The Fed particularly warned about liquidity crises in emerging markets with increased debt levels. The report noted that emerging markets with high debt ratios could pose risks to the global financial system, stating, "If a tightening environment arises due to interest rate hikes in advanced economies and increased risk sensitivity among investors, it could raise debt costs for emerging market governments and companies, leading to capital outflows."


Regarding the domestic macroeconomic situation, the Fed also expressed concerns about economic contraction due to potential interest rate hikes. The report projected, "A sharp increase in interest rates will trigger a massive adjustment in high-risk assets," and "With expected declines in housing demand and prices, borrowing costs for companies will rise, leading to reduced new hiring and investment."
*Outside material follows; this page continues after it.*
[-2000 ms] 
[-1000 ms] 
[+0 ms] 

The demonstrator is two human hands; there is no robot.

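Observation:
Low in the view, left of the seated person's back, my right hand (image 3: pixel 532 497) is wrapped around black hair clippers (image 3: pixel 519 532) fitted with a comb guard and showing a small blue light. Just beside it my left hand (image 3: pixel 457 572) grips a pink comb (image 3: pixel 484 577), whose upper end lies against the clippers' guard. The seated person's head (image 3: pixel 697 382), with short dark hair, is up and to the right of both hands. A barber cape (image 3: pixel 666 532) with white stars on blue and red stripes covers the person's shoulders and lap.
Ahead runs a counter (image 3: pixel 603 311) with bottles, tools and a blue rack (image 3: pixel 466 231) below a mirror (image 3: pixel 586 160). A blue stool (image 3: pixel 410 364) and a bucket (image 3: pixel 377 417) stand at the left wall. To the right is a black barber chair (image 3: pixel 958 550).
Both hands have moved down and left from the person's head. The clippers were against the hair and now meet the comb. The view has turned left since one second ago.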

The Fed also raised concerns about volatility risks in high-risk assets. It warned, "(High-risk) assets are vulnerable to factors such as the COVID-19 situation, changes in risk sensitivity, and slowing economic recovery," and cautioned that if the economy shifts into a downturn phase, these assets could experience sharp declines.


Earlier, the Fed had effectively embarked on unlimited quantitative easing immediately after the outbreak of the COVID-19 pandemic, providing abundant liquidity to the market, which led to a surge in asset prices and created bubble risks.


The Fed also diagnosed that the rise of stablecoins (cryptocurrencies pegged to fiat currencies) could pose threats to financial stability. The report analyzed, "Stablecoin assets are vulnerable to bank runs (massive deposit withdrawals)," and "These risks will worsen due to a lack of transparency and governance standards."


Meanwhile, Fed Vice Chair Richard Clarida hinted at the possibility of an interest rate hike before the end of next year, citing rapid economic recovery and sustained high inflation.


At an online event hosted by the Brookings Institution that day, he said, "We are still far from the stage of considering rate hikes," but added, "I believe the necessary conditions for a rate increase will be met by the end of 2022."